The Founder Well Participation Program has been part of McClendon's compensation package since 1993, but it was brought to the fore last week after a news report indicated McClendon had secured up to $1.1 billion in loans to fund his participation.
Chesapeake shareholders approved the program for a 10-year term in 2005, but McClendon and the company's board have agreed to negotiate an early end to it. The current term ends in 2015.
Argus Research analyst Phil Weiss said the decision is a step in the right direction for Chesapeake, but he wondered what it will cost to end the program.
“Clearly Aubrey is not going to give up his right to participate for another 3-4 years without expecting to be compensated,” he said. “My question is how much.”

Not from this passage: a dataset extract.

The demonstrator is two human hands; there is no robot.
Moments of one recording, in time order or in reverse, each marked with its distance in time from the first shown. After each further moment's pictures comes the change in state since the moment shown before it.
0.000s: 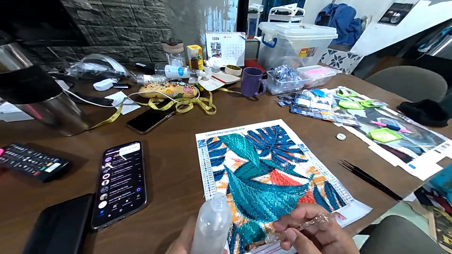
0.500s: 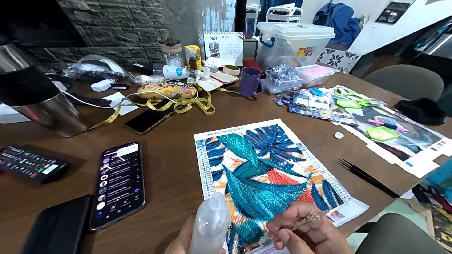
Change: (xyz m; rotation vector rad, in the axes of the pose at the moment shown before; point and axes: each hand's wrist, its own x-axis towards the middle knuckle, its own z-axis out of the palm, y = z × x) left_hand 0.000 0.000 0.000 0.035 0.004 -0.001; right_hand 0.003 -0.003 0.006 -0.024 -0.036 -0.005
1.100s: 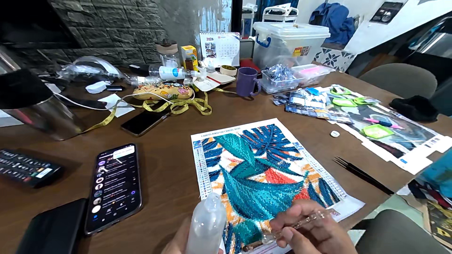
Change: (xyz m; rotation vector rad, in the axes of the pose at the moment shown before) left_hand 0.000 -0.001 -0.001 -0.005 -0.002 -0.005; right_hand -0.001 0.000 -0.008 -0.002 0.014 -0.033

Weiss said he didn't want to hazard a guess on that issue.
“There are a lot of things we don't know about the particulars that make it difficult to determine,” he said. “The fact that there could be $1.1 billion of loans against the value of the existing interest means the figure could be pretty substantial.”

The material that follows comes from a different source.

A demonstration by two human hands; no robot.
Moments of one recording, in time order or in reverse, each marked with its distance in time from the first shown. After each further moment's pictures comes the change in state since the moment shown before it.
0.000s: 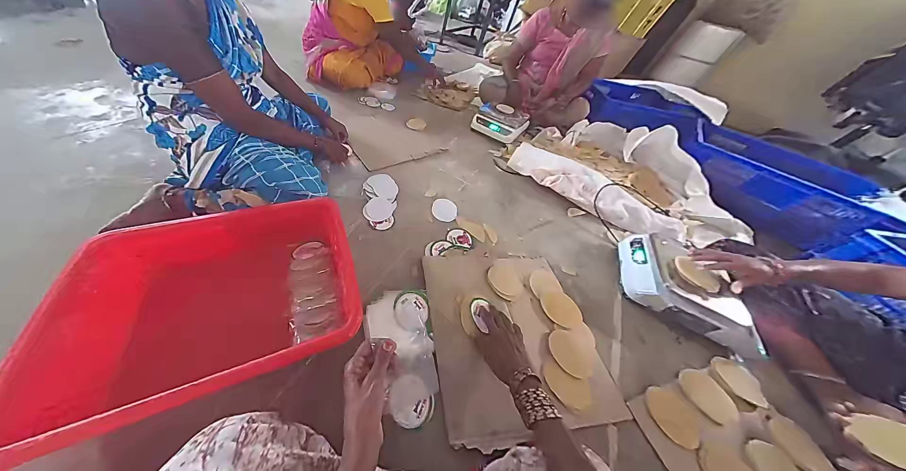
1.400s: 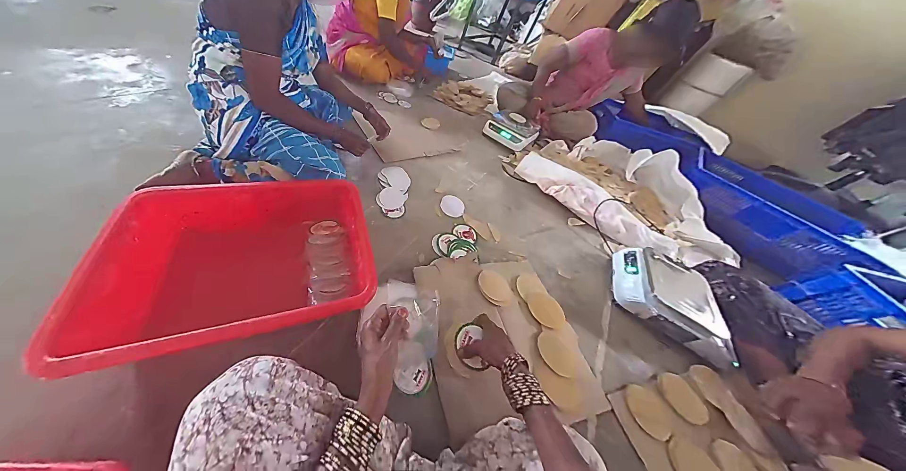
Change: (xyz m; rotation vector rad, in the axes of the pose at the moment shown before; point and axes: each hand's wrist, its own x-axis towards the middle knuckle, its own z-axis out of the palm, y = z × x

Chesapeake declined further comment on Thursday's announcement, citing pending litigation by shareholders.
McClendon on Thursday revealed that he and his companies owe $846 million on loans secured by his stake in Chesapeake wells, as of Dec. 31. His share of the production from those wells was valued at $852 million, based on commodity prices at that time.
That disclosure came after McClendon consulted with other members of the company's board.
Chesapeake had said the nine-member board was “fully aware” of McClendon's financing deals, but the company clarified that statement Thursday to indicate the board did not review or approve those transactions or their terms.
The board is reviewing the financing arrangements between McClendon and third parties that had a relationship with the company, according to Thursday's announcement.
Reuters reported last week that McClendon had secured a $500 million loan from EIG Global Energy Partners, a private equity firm that also invested in preferred shares of a Chesapeake subsidiary. He got another $325 million from another entity affiliated with EIG.
The firm's CEO, R. Blair Thomas, maintained the loans were proper this week in a letter to some investors, according to another Reuters report. He blamed the media for “making something out of nothing” in reporting about the loans.